Cultured rat skeletal muscle cells treated with cytochalasin exhibit normal dystrophin expression and intracellular free calcium control

Abstract

Many studies performed to elucidate the molecular and cellular processes involved in muscular dystrophies have led to the working hypothesis of a key role for the cytoskeleton elements linking the extracellular matrix to myofibrils. It was recently suggested that cytochalasin B treatment of mouse soleus muscle promoted cell damage mediated by a cytosolic increase in free calcium concentration. Since intracellular calcium overload may be a primary event resulting from the alteration of cytoskeletal structure, this study was intended to evaluate whether or not the integrity of the F-actin microfilament network is necessary for calcium homeostasis. The developmental establishment of the normal cytoarchitecture was altered by treatment of myoblasts with the actin-disrupting agents cytochalasin B and D, and the effects were compared with those in myoblasts treated with colchicine. These drugs modified the morphogenesis in that they prevented the formation of elongated myotubes by myoblast fusion, but did not prevent the maturation of contractile myogenic cells.

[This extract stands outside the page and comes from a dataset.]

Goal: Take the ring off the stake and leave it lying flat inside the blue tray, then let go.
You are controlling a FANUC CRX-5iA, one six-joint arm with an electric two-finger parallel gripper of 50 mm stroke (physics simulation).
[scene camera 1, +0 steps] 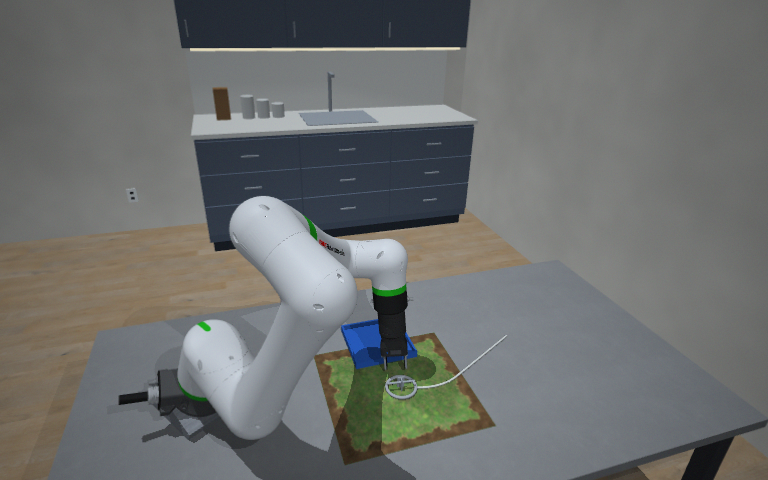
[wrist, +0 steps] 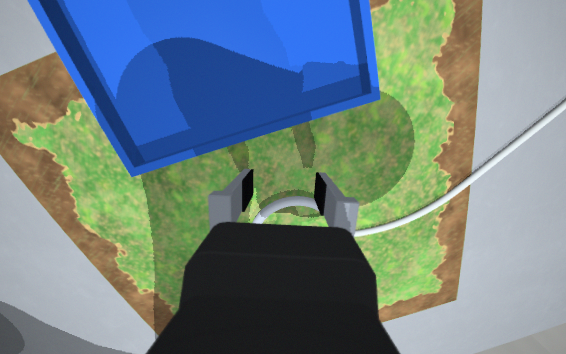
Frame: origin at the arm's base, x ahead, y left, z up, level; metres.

The subcellular organisation of actin filaments visualised by confocal fluorescence microscopy was modified by colchicine and cytochalasins, but appearance of contractile apparatus and mechanical activity were not precluded. Sarcolemmal addressing of dystrophin, the subsarcolemmal protein lacking in Duchenne muscular dystrophy, was not prevented by cytochalasin. The evaluation of the basal activity of cytosolic calcium measured with indo-1 suggested that the disruption of actin or microtubules did not prevent developing muscle cells to maintain a low basal calcium activity. We propose that the global integrity of the cytoskeleton network is not crucial for the maintenance of calcium homeostasis in muscle cells developing in vitro. These results are discussed with regard to current theories attempting to understand the functional consequences of an abnormal expression of the dystrophin-glycoprotein complex interacting with the extracellular matrix and the cytoskeleton.